7 ‘revolutionary’ features of the iPhone 14 & iOS16 that were already present in Android devices

Some of the new ‘groundbreaking’ and 'revolutionary' features that Apple has introduced with the iPhone 14 series and iOS 16 have been there in Android for years. However, Apple sure did a better job of implementing them..

Every time Apple launches a new iPhone or a new version of the iOS, they claim that some of the features that they have introduced with the phone are ‘revolutionary’ and ‘groundbreaking.’ While technically, this may be true only for the Apple eco-system, more often than not, a lot of these features have already appeared in some Android device, or the other.
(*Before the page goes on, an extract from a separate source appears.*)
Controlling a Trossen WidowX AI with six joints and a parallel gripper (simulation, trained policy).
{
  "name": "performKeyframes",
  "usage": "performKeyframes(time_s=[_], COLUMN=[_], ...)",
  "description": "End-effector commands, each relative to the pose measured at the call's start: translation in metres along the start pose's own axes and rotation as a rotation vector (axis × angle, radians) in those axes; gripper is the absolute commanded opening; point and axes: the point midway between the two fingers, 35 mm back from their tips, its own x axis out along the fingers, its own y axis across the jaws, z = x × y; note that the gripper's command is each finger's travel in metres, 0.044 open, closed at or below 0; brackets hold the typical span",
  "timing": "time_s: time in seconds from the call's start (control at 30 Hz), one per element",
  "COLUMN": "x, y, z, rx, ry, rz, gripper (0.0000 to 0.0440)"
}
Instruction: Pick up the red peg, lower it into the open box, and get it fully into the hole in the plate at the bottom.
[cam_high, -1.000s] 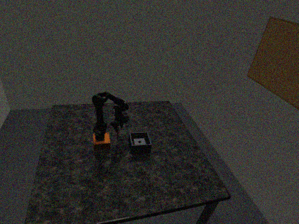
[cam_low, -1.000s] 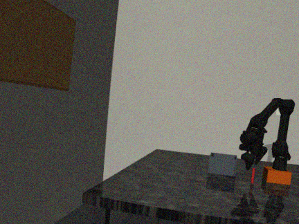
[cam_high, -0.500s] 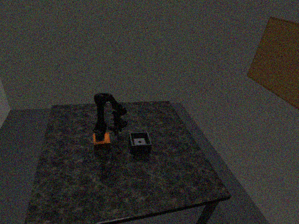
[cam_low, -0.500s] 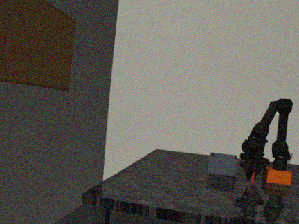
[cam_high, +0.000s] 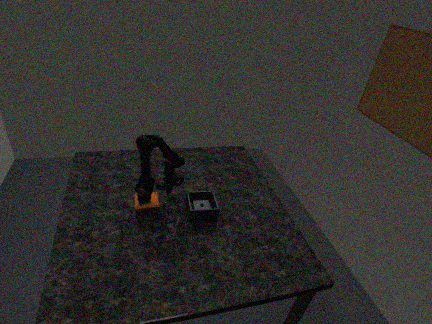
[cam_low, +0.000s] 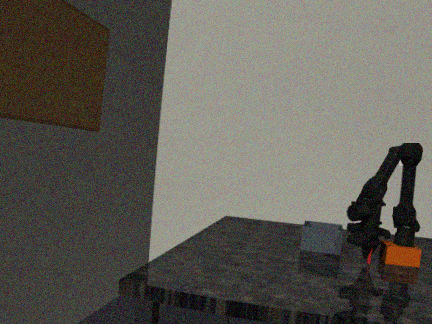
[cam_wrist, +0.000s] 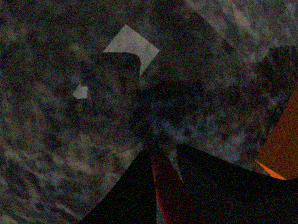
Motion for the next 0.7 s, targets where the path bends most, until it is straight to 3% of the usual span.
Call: performKeyframes(time_s=[0.0,0.67], x=[-0.01,-0.073], y=[0.003,0.0], z=[0.009,0.06], rx=[-0.019,-0.129], ry=[-0.034,-0.204], rz=[0.025,0.07], gripper=[0.0,0.0])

7 ‘revolutionary’ features of the iPhone 14 & iOS16 that were already present in Android devices

We take a look at some of the new features in the iPhone 14 series and iOS16 that are being touted as revolutionary but have been seen in Android smartphones from a number of other brands. However, we cannot deny that the way Apple implements these features, is what sets them apart from Android.

Dynamic refresh rate or ProMotion
Android devices have had dynamic refresh rate for years now. In fact, the concept has been around in Android devices for so long, that even budget smartphones have started offering this feature. We often see smartphones costing less than Rs 20,000 offer displays that come with a 120Hz refresh rate. Obviously, these displays do not always run at the frequency, mainly because it would destroy a device’s battery life. The OnePlus 9 Pro was one of the first major Android flagships to adopt the ability to dial as far down as 1Hz to save on battery life.

RAW photos
Apple’s ProRAW feature basically means that you get to use the entire 48MP sensor, without pixel binning. It allows users to click highly editable, lossless photos.
Normally, smartphone cameras use pixel binning to combine a number of adjacent pixels to create one large pixel. This way, they improve the image quality by eliminating noise, especially when the lighting isn’t optimal.
A number of different smartphones allow you to shoot in this mode, although, most of them generate a JPEG version of the image that you just shot. Samsung too has this feature, but it also allows you to shoot lossless RAW photos, just like a DLSR can. For Samsung devices, you need to enable this option in the camera settings.

Crash Detection
Google’s Pixel lineup was one of the first smartphones to offer the Crash Detection feature. The feature is a part of the Personal Safety app, which is still exclusive to Pixel devices. Just like Apple’s Crash Detection, it lets you set up an Emergency SOS feature that can dispatch for safety and share your real-time location when you’re in an accident. You also get the option to turn on automatic car crash detection. If you don’t respond within an allotted amount of time, your Pixel smartphone will call the local emergency services, automatically.

Always-on display
Well, this is where things get a little tricky. Samsung introduced the first always-on display for an Android device, back in 2016, with the Galaxy S7. Ever since then, this feature has become a mainstay of Android devices, with even budget smartphones providing this feature. Apple, however, has implemented the always-on display in a rather unique manner. While Android devices usually just show some texts and icons as part of their always-on displays, the iPhone will continue to show the lock screen wallpaper, a little dimmed than before but never totally shuts off the screen. The feature is enabled by a new 1Hz refresh rate and several ‘power-efficient technologies’ to preserve battery life.

Lock screen widgets
Android actually supported lock screen widgets long before the iPhone did. It was officially added way back in 2012 with Android 4.2 Jelly Bean. However, the feature was removed two versions later with Android 5.0 Lollipop. With that being said, there are third-party apps that do allow users to set up lock screen widgets.

Regardless, both iOS and Android haven’t done a great job in implementing lock screen widgets. The widgets themselves, in both Android and iOS, are limited in functionality, and more often than not, these widgets act like mere shortcuts to the app.

Autofocusing front-camera
The Cupertino-based tech giant isn’t the first company to add autofocus to selfies. Google was the first smartphone maker who added front-facing selfie autofocus to their devices. It is a feature that has been there on Android smartphones for years now. The Pixel 3 XL had this feature back in 2018 before dropping it due to costs. Samsung’s flagship smartphones have had selfie autofocus cameras for years now. The latest Galaxy S22 has a selfie autofocus camera, for example.

Action mode or image stabilisation in videos
The Action mode in the iPhone 14 series lets users shoot a smooth video that automatically adjusts to shakes, motion and vibrations without needing a gimbal. However, Samsung already offers the Super Steady feature to shoot videos on its flagship Galaxy smartphones for quite some time. Samsung’s technology uses optical and digital stabilisation to keep your videos looking smooth.
Moreover, Vivo added a mechanical gimbal system to one of its devices in 2020. The recently launched introduced Asus Zenfone 9 also uses a gimbal camera system with six-axis stabilisation.